Researchers have seen a rise in attacks on WordPress websites, with more than a quarter coming from Amazon Web Services’ EC2 cloud computing instances (AWS).
Experts in WordPress security Around 5,000 of the 77,000 IP addresses that have sent out malicious login attempts on WordPress installations have come from EC2 instances, according to Wordfence.
Most of the IP addresses used by the attackers only started demonstrating malicious behaviour last week, according to Wordfence’s QA engineer and threat analyst Ram Gall, after which they were put to their blocklist.

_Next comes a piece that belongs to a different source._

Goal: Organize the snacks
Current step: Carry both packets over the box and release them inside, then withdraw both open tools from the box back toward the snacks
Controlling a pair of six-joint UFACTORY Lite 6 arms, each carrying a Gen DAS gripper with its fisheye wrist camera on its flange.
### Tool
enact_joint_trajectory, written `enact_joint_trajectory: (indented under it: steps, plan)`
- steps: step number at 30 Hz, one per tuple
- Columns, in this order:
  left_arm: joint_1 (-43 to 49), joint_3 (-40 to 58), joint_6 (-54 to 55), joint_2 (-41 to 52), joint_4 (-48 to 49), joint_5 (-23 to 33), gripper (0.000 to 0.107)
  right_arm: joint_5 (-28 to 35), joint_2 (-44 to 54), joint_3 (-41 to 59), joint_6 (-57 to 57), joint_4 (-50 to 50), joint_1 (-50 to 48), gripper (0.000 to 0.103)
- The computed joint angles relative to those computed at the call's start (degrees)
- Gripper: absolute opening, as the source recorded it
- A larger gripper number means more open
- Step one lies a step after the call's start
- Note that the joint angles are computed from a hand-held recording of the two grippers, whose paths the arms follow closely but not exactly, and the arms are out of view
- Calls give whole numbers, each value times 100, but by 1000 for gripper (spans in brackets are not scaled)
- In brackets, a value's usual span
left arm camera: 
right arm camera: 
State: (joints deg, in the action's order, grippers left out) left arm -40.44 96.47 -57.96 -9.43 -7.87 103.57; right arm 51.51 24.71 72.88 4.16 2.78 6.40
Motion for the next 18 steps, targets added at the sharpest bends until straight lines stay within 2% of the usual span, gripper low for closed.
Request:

“While AWS makes it easy for businesses to move to the cloud, attackers are also utilizing the scale provided by cloud services, including AWS, in increasing numbers,” said Gall.
IPs Owned by Mercenaries
Since November 17, 2021, Gall has shared a list of 40 IP addresses that have each made over one million illicit login attempts. Surprisingly, these IPs have been blocked by Wordfence for almost a year.
The durability of these IPs, according to Gall, may indicate that attackers have paid for them. On the basis of this premise, he claims that it’s past time for websites to ensure they have the appropriate mitigations in place, “because it’s never been easier to attack millions of sites at once at a low cost.”
He cites data breaches like the recent GoDaddy hack, which provide attackers with a large number of leaked credentials, which they then use to try to access even more sites and services. Credentials gained from breaches enable attackers to break into more websites, sometimes on the first attempt, thanks to the propensity of reusing passwords.
Gall advises users to use two-factor authentication (2FA), which he describes as an “incredibly effective” technique of securing websites even if an attacker has access to your login information.